VBScript is a scripting language used in Microsoft’s Internet Explorer web browser and browsers based on Internet Explorer’s engine. First developed in 1991, this language has evolved to VB6, which currently is scheduled to enter Microsoft’s “non-supported phase” starting March 2008. Why is it included here? Because it is one of the foundation languages for programming with an easy to understand syntax. It’s a good way to get started in understanding programming.

  1. Fundamentals of Visual Basics: Free Education on the Internet provides this course intended for serious computer hobbyists, IT students, and IT professionals. Windows and Visual Basic are required for this course that ranges from a basic introduction to advanced applications.
  2. “How Do I” Videos — Visual Basic: Microsoft provides dozens of videos designed for all Visual Basic developers, from the novice to the professional. New videos are added regularly, so check back often.
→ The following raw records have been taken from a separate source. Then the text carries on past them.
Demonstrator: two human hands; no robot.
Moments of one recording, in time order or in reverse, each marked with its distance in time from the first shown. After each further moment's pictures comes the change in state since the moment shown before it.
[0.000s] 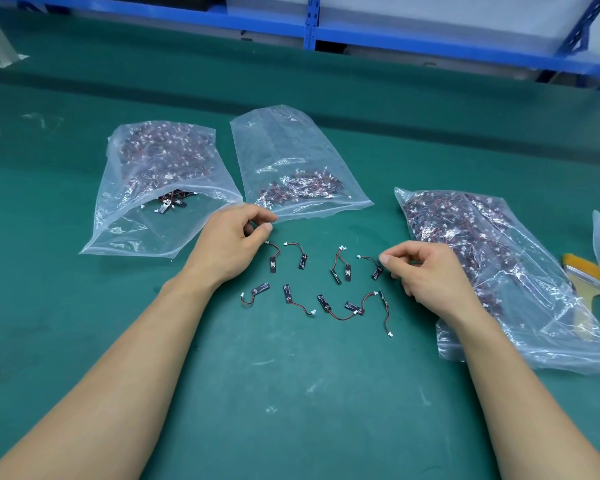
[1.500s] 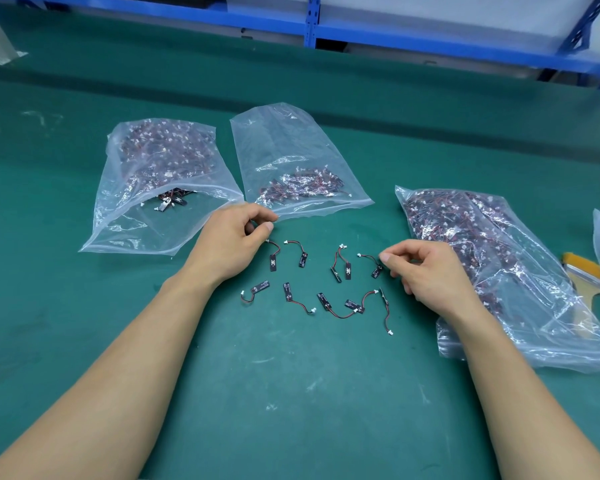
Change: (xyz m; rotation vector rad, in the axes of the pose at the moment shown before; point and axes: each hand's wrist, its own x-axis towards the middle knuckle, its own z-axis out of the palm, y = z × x) left_hand -0.001 0.002 0.000 0.017 -0.011 0.007; right_hand 0.000 0.000 0.000 0.000 0.002 0.010
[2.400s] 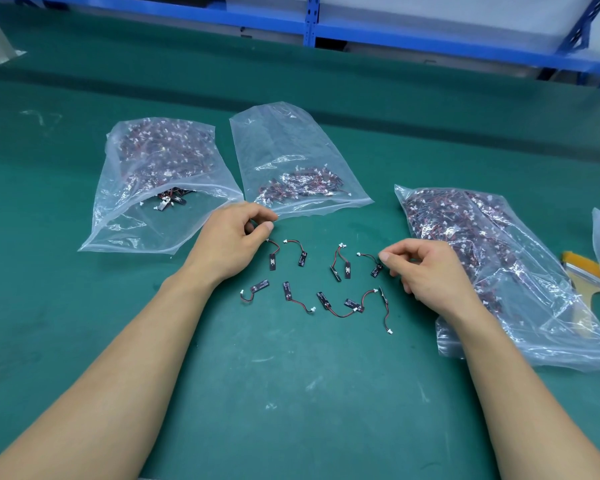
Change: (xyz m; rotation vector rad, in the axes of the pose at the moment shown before) left_hand 0.001 -0.002 0.001 0.003 -0.004 0.001; right_hand 0.001 0.001 0.000 -0.007 -0.005 -0.007
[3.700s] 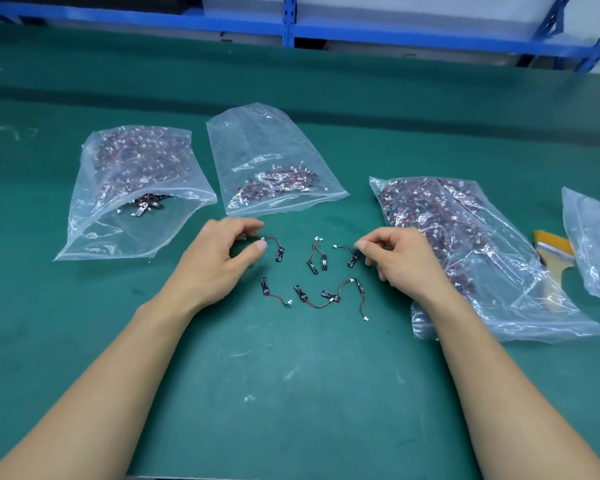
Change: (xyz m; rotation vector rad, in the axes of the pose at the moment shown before) left_hand -0.033 0.014 0.002 -0.024 -0.110 0.012; right_hand 0.001 -0.002 0.001 -0.027 0.000 -0.018
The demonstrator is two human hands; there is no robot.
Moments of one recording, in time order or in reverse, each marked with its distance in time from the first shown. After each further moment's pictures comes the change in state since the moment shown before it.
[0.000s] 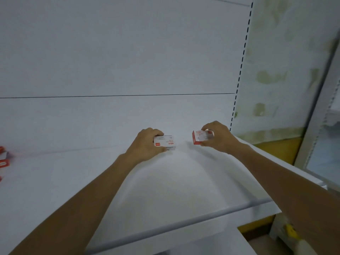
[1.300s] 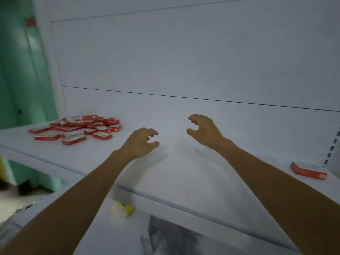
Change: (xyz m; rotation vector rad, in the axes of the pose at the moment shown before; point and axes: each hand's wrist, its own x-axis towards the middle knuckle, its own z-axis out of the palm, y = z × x) left_hand -0.119 0.001 -0.071 0.303 0.299 -0.531; right_hand 0.019 -0.138 0.044 0.330 -0.153 -0.570
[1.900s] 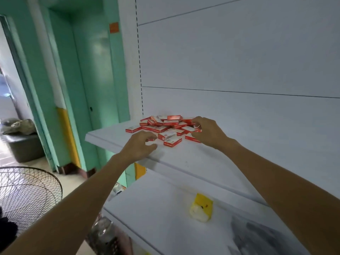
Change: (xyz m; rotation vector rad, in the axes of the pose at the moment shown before) left_hand -0.070 -0.263 -0.181 0.105 0.075 -0.166; right_hand 0.072 -0.247 0.199 0.105 -0.189 -0.164
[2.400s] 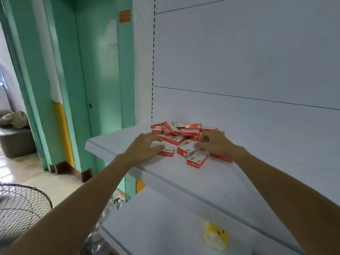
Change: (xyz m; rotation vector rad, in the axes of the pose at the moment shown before) left_hand 0.087 -0.095 0.002 0.050 -0.042 -0.002; right_hand 0.106 0.010 0.068 -0.041 -0.218 0.122
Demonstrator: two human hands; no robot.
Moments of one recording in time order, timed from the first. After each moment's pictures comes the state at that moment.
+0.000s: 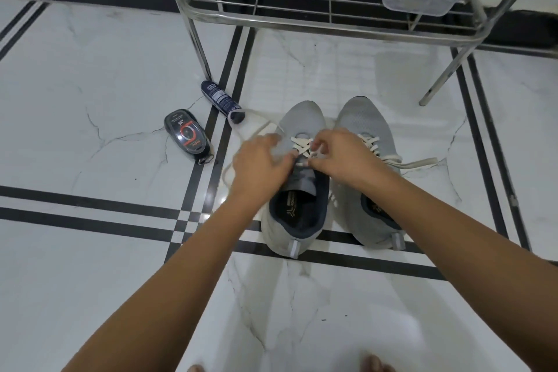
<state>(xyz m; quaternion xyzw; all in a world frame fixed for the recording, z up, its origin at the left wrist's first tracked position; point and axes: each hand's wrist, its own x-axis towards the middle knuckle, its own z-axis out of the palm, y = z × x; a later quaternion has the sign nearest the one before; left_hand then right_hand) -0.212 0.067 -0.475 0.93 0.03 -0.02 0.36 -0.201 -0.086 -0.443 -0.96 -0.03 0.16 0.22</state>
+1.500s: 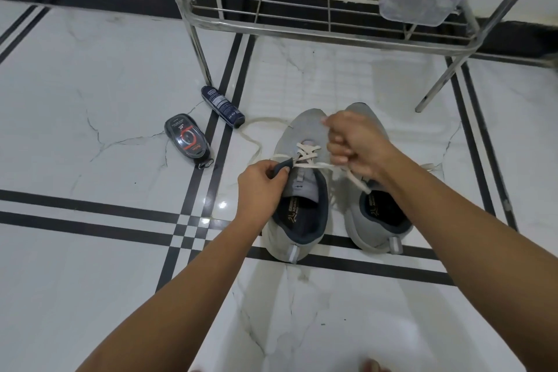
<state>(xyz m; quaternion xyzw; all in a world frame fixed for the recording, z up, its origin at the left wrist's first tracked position) -0.234 0.062 -0.485 0.84 0.13 -0.05 0.52 -0.179 -0.097 -0.433 -0.63 0.15 0.22 0.73</state>
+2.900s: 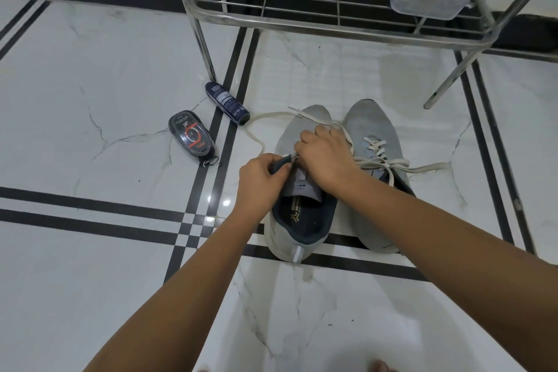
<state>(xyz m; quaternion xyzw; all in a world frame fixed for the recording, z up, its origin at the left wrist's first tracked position) -0.222 0.076 -0.496 0.85 0.09 -0.06 0.51 -0.185 -0.050 -0.474 -0.98 -0.20 0.05 -0.06</state>
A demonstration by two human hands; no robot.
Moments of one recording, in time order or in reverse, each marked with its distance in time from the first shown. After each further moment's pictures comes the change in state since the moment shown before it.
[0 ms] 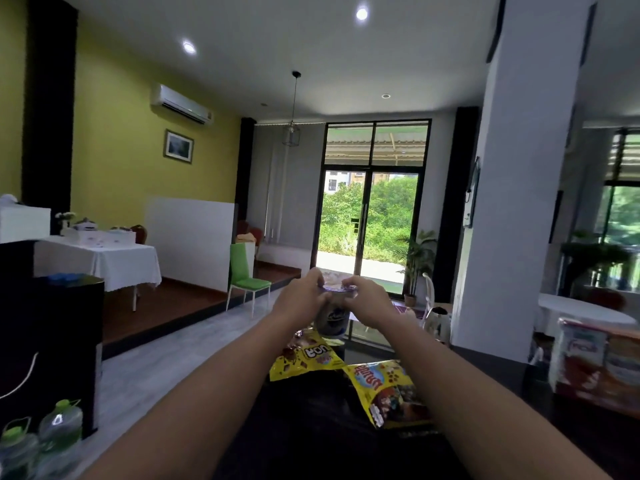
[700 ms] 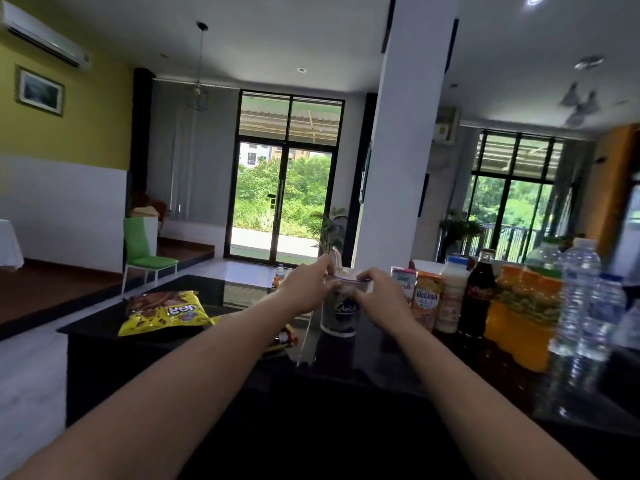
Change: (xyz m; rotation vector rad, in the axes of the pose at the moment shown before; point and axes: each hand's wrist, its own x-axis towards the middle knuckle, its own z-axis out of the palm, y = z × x) left_hand -0.056 0.195 0.088 -0.203 -0.246 0.298; right_hand -0.166 0.121 -0.161 -0.151 0.317 0.158
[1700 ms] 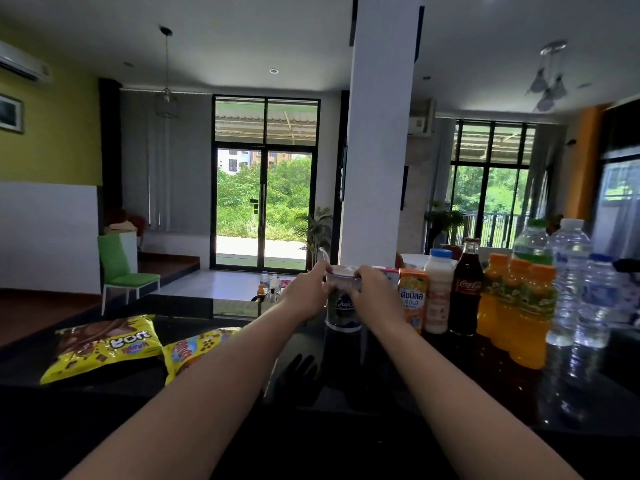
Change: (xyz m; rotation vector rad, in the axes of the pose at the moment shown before) left_hand 0.060 -0.003 0.064 0.008 -0.002 -0.035; right_hand 0.036 0.049 0.014 -0.176 0.096 0.053
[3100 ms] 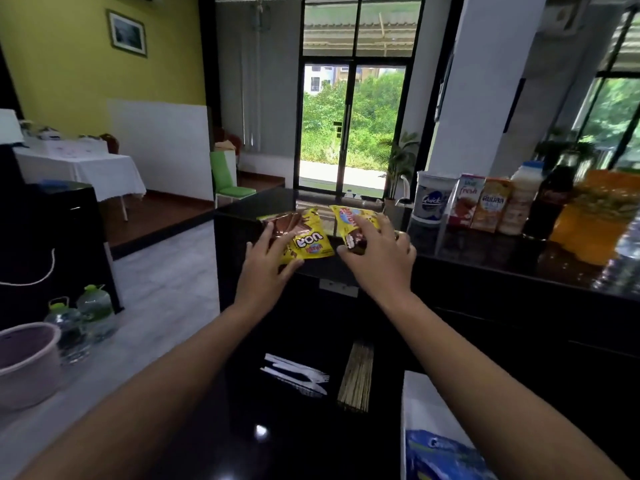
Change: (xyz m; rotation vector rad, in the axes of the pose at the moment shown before) left_hand -0.323 -0.094 -0.095 0.166 0.349 -0.196; right_hand -0.221 -0.142 -0.019 0.044 -0.152 -0.110
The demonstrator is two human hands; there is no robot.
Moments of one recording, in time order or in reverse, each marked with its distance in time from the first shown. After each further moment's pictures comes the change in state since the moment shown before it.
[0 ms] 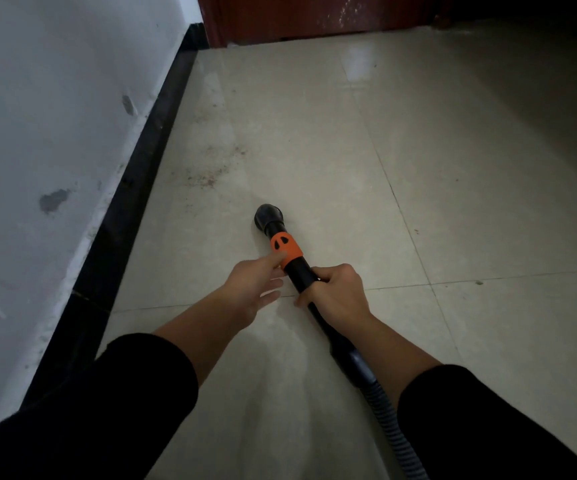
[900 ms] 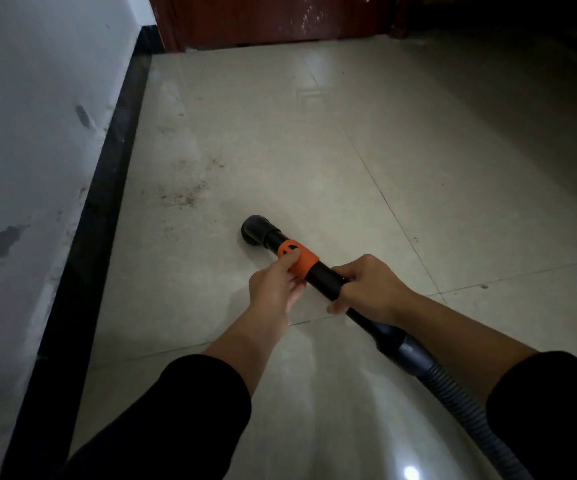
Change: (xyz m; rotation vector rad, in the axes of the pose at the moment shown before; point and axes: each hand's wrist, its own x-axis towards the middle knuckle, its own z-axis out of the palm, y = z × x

  3. VBScript: Land of Code provides a beginner’s guide to everything you’d ever want to know about Visual Basic. Learn about variables, loops, arrays, conditions and strings in step-by-step tutorials.
  4. Visual Basic: This book is written from a VB6 perspective although much of what is said is also valid for VB5 and VB4. This book does not cover VB.NET which is in fact a radically different language. This book seems to ain at beginners, but it seems more appropriate for mid-range programming skills.
  5. Visual Basic 6: This site is dedicated to helping you learn and advance in VB6, mainly because many businesses still use this language for applications. You’ll find Visual Basic tutorials and Visual Basic source code samples for all levels from beginner to advanced. The VB6 forum is waiting for your questions, and the latest articles can help you stay up-to-date on VB6 issues.